Please excuse the long post - my question is in essence: what and how much would you report about an effect, that the loo package doesn’t provide evidence for in the first place? It should ideally be enough to convince a sceptic reviewer that holds the other view dear.
I am working to submit my first paper based purely on Bayesian statistics. The data is experimental, with 200 measurements for each of 23 participants. For this example, let’s say that I am testing whether displaying a word in red or blue letters will influence the accuracy of them recalling that word (bimodal outcome). Assume that both views (influence or not) are equally likely a priori.
Before, I would have created 2 models based on lm4 and unless the complex model had at least a 2 point lower AIC value, I would conclude that the missing factor had no effect on the outcome. This would also typically be an accepted approach in papers. Now I am more confused as to what is appropriate.
My first intuition is to use the loo-package and using the compare_models function between two models either containing the predictor or not. Then to divide “elpd_diff” by “se” and say that any number lower that 2 is insufficient evidence for the effect. The actual results are:
elpd_diff se -0.5 0.8
Indicating the full model is -0.61 standard errors worse than the model without the predictor. This would personally be enough for me to conclude that the burden of showing that the predictor meaningfully influences the outcome, has shifted to those that still believe so. However, I can already hear the classic ‘Absence of evidence is not evidence of absence’ being hurled back at me. ‘-0.61 standard errors worse’ simply doesn’t sound as solid as ‘a lower AIC which can be interpreted as the better model’. It may be a good thing to be less absolute, but it may not help with sceptical reviewers. Even less so, if the model maybe was 1.5 standard errors better, but still below the somewhat arbitrary cutoff of > 2.

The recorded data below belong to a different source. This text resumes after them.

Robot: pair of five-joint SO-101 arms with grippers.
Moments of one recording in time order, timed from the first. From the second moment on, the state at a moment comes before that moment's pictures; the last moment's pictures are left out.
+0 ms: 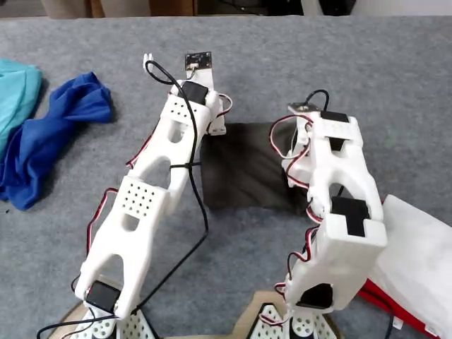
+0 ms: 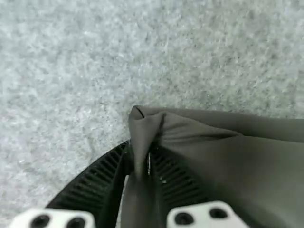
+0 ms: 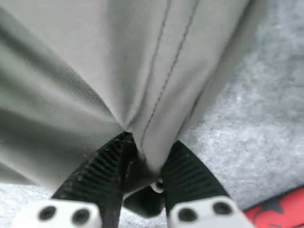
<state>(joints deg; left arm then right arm) 17.3 66.9 -70.9 86.0 16.0 4.9 21.1 13.7 73.8 10.9</state>
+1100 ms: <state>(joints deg) 47.7 50.8 -88.2 94.4 21.7 56.8 -22.0 14.3 94.3 38.7</state>
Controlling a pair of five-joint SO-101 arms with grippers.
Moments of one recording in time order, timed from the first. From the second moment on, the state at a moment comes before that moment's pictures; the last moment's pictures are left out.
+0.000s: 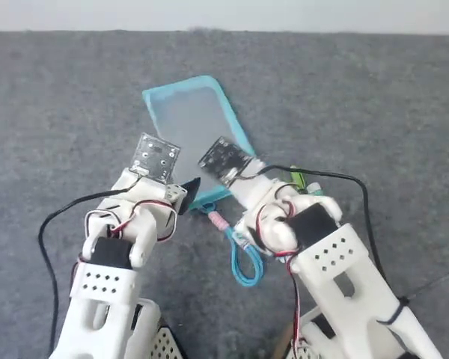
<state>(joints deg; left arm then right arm) 1.4 -60.4 72.2 40.3 -10.0 -33.8 -41.1 40.3 71.5 19.1</state>
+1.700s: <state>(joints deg) -24.1 -60.3 62.1 43.1 0.7 -43.4 15.0 17.6 59.2 8.9</state>
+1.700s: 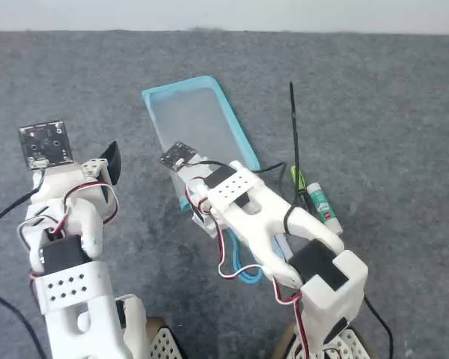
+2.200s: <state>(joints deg) -14.9 -60.3 62.1 46.9 -0.4 -34.5 -7.2 17.1 70.5 9.4</state>
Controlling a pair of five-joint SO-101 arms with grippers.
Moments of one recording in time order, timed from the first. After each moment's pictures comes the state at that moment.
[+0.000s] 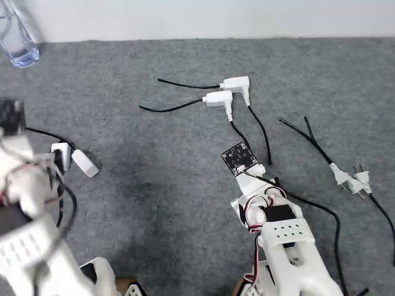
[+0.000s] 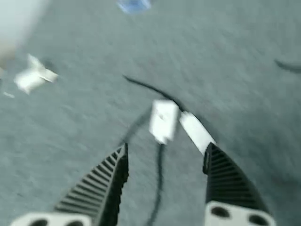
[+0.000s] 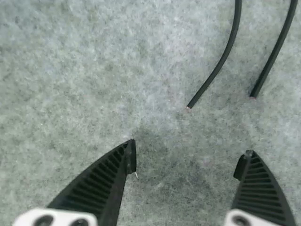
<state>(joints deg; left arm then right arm) -32.8 -48.1 28.7 78.9 -14.6 -11.5 -46.1 77.4 39.3 21.1</state>
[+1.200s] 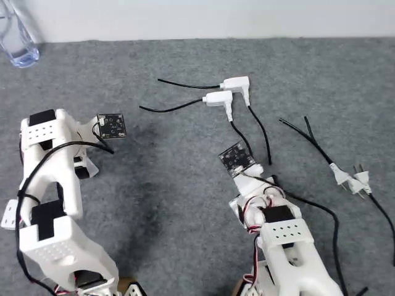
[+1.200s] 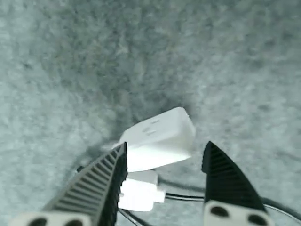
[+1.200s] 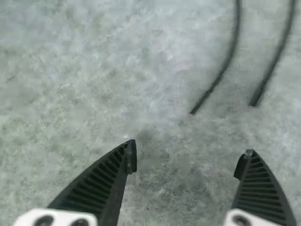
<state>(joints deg) -22.0 14.5 8.6 71.1 -89.2 -13.4 -46.1 78.2 37.5 23.4</state>
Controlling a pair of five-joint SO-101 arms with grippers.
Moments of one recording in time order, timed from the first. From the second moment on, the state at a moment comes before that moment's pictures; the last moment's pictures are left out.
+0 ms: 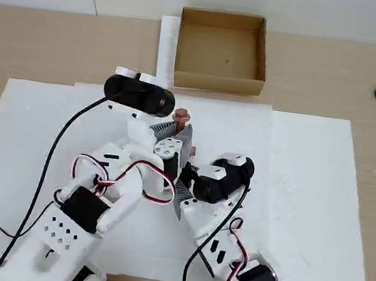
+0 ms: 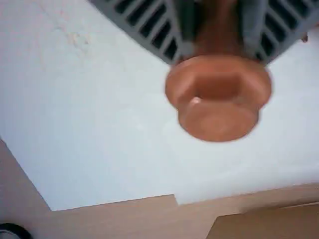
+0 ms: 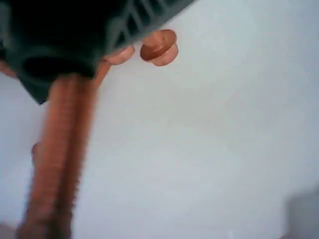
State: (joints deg) left arm 27.6 -53.1 52.1 39.5 25.0; right arm -37.5 -102.9 91.8 38.0 -11.7
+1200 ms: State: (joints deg) left arm 28.9 -53.1 54.4 42.7 25.0; right arm -37.6 -103.0 91.8 38.0 -11.7
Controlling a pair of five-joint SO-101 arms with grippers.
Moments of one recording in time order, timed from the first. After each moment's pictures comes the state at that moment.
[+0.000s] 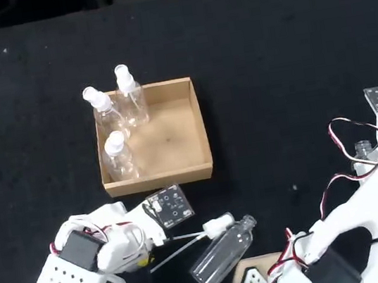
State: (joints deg) left arm 24.9 -75.3 71.5 81.2 -42.3; right arm 54.3 -27.9 37.8 74.3 51.3
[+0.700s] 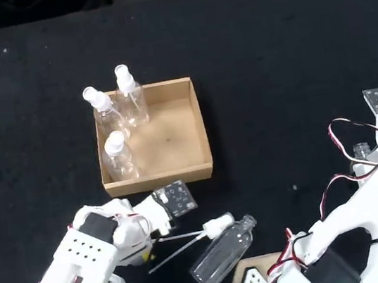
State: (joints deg) left arm 23.1 -56.7 77.7 63.0 -44.5; right arm 54.4 -28.3 37.8 75.9 51.3
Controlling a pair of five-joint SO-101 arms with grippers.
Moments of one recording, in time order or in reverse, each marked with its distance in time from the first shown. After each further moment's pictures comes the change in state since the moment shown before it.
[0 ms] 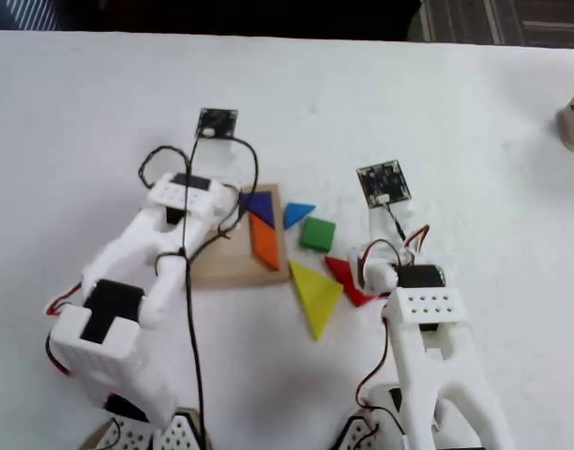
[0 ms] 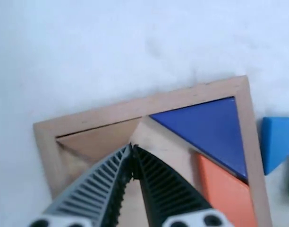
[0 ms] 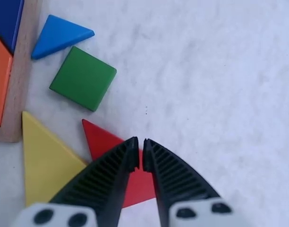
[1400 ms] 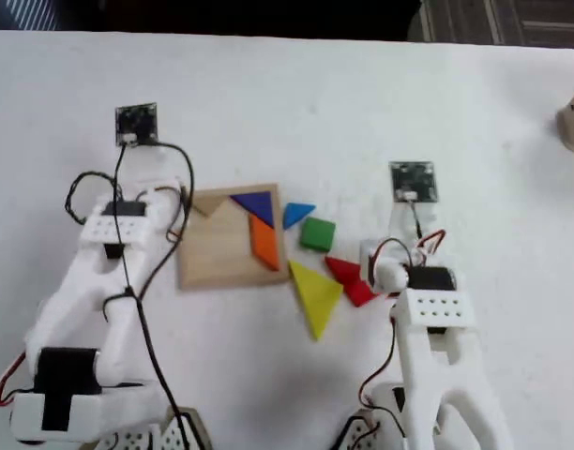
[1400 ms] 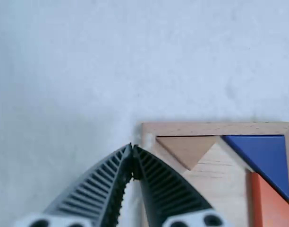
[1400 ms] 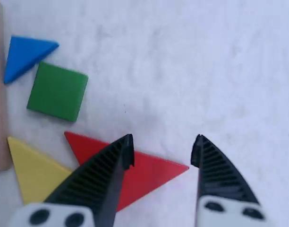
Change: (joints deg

I have been considering other options such as Savage-dickey bayes factors, which in this case does show moderate ‘evidence for the null’ (Bf01 of ~ 5.5). However, this is highly influenced by the priors and I think that this may only be better evidence than the loo function in appearance.
Another option is ROPE - region of practical equivalence. Here I find that it is 95% of the posterior inside a region of 3.3 % around 0. Is this better evidence or does it just muddy the waters?
I would really appreciate your input on this one.